[Stored records]
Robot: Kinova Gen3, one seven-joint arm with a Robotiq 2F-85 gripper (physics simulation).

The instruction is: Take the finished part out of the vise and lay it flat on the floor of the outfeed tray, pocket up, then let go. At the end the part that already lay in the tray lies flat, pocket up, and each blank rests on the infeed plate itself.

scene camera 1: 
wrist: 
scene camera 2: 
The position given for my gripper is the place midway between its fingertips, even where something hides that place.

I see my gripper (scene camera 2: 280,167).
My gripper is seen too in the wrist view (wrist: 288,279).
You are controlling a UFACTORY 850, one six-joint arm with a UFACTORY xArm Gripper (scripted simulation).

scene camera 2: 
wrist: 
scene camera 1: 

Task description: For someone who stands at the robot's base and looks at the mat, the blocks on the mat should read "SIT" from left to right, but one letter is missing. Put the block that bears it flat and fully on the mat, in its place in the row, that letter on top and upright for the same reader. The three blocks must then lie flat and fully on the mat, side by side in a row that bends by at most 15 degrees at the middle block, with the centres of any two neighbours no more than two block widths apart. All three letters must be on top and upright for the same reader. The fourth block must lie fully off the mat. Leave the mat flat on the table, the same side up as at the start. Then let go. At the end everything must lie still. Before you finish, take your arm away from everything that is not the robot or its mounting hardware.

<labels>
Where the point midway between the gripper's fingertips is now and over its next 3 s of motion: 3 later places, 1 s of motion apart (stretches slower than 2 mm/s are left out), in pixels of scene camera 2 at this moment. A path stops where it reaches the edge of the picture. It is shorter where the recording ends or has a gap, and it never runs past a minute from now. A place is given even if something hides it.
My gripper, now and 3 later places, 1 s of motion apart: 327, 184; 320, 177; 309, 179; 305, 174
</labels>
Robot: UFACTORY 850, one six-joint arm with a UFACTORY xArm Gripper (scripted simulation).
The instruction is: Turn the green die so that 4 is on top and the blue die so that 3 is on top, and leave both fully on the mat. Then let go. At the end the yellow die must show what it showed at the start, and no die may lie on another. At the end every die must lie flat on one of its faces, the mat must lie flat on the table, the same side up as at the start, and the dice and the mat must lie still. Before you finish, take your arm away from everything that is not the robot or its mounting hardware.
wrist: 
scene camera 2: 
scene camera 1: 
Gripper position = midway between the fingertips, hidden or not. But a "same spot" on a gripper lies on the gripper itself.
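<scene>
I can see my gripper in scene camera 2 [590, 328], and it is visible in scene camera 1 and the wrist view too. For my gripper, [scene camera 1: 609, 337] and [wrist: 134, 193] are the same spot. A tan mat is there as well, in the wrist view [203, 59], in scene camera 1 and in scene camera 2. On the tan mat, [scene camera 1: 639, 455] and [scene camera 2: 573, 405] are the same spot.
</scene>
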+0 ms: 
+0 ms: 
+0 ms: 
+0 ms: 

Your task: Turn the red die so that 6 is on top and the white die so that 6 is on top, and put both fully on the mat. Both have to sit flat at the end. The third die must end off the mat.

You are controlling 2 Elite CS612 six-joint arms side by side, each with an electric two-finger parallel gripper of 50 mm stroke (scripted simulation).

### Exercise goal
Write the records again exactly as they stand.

### Answer box
Robot: Kinova Gen3, one seven-joint arm with a Robotiq 2F-85 gripper (physics simulation).

The instruction is: Take the finished part out of the vise and lay it flat on the floor of the outfeed tray, pocket up, then let go. At the end the part that already lay in the tray lies flat, pocket up, and each blank rests on the infeed plate itself.

scene camera 1: 
wrist: 
scene camera 2: 
The position given for my gripper is the place midway between its fingertips, even where something hides that place.

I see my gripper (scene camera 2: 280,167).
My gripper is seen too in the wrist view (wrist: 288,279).
You are controlling a UFACTORY 850, one six-joint arm with a UFACTORY xArm Gripper (scripted simulation).

scene camera 2: 
wrist: 
scene camera 1: 

Task description: For someone who stands at the robot's base and looks at the mat, the blocks on the mat should read "SIT" from left to right, but one letter is missing. Put the block that bears it flat and fully on the mat, in its place in the row, that letter on top and upright for the same reader. The three blocks must then lie flat and fully on the mat, side by side in a row that bends by at most 15 degrees at the middle block, with the centres of any two neighbours no more than two block widths apart. All three letters must be on top and upright for the same reader. The fourth block must lie fully off the mat. Leave the mat flat on the table, the same side up as at the start. Then let go. At the end everything must lie still. Before you finish, take your arm away from everything that is not the robot or its mounting hardware.

<labels>
Where the point midway between the gripper's fingertips is now and over its next 3 s of motion: 3 later places, 1 s of motion apart (stretches slower than 2 mm/s are left out), in pixels of scene camera 2 at this moment. A path stops where it reaches the edge of the picture. It is shorter where the recording ends or has a gap, and it never runs past a minute from now. A place is given even if something hides it.
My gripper, now and 3 later places, 1 s of motion apart: 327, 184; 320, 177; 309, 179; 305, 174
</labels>
Robot: UFACTORY 850, one six-joint arm with a UFACTORY xArm Gripper (scripted simulation).
The instruction is: Turn the green die so that 4 is on top and the blue die so that 3 is on top, and leave both fully on the mat. Then let go. At the end the yellow die must show what it showed at the start, and no die may lie on another. At the end every die must lie flat on one of its faces, the mat must lie flat on the table, the same side up as at the start, and the dice and the mat must lie still. Before you finish, take your arm away from everything that is not the robot or its mounting hardware.
wrist: 
scene camera 2: 
scene camera 1: 
Gripper position = midway between the fingertips, hidden or not. But a "same spot" on a gripper lies on the gripper itself.
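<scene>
I can see my gripper in scene camera 2 [590, 328], and it is visible in scene camera 1 and the wrist view too. For my gripper, [scene camera 1: 609, 337] and [wrist: 134, 193] are the same spot. A tan mat is there as well, in the wrist view [203, 59], in scene camera 1 and in scene camera 2. On the tan mat, [scene camera 1: 639, 455] and [scene camera 2: 573, 405] are the same spot.
</scene>
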+0 ms: 
+0 ms: 
+0 ms: 
+0 ms: 

Your task: Turn the red die so that 6 is on top and the white die so that 6 is on top, and put both fully on the mat. Both have to sit flat at the end. The third die must end off the mat.

You are controlling 2 Elite CS612 six-joint arms side by side, each with an electric two-finger parallel gripper of 50 mm stroke (scripted simulation).

With this, the exercise is finished.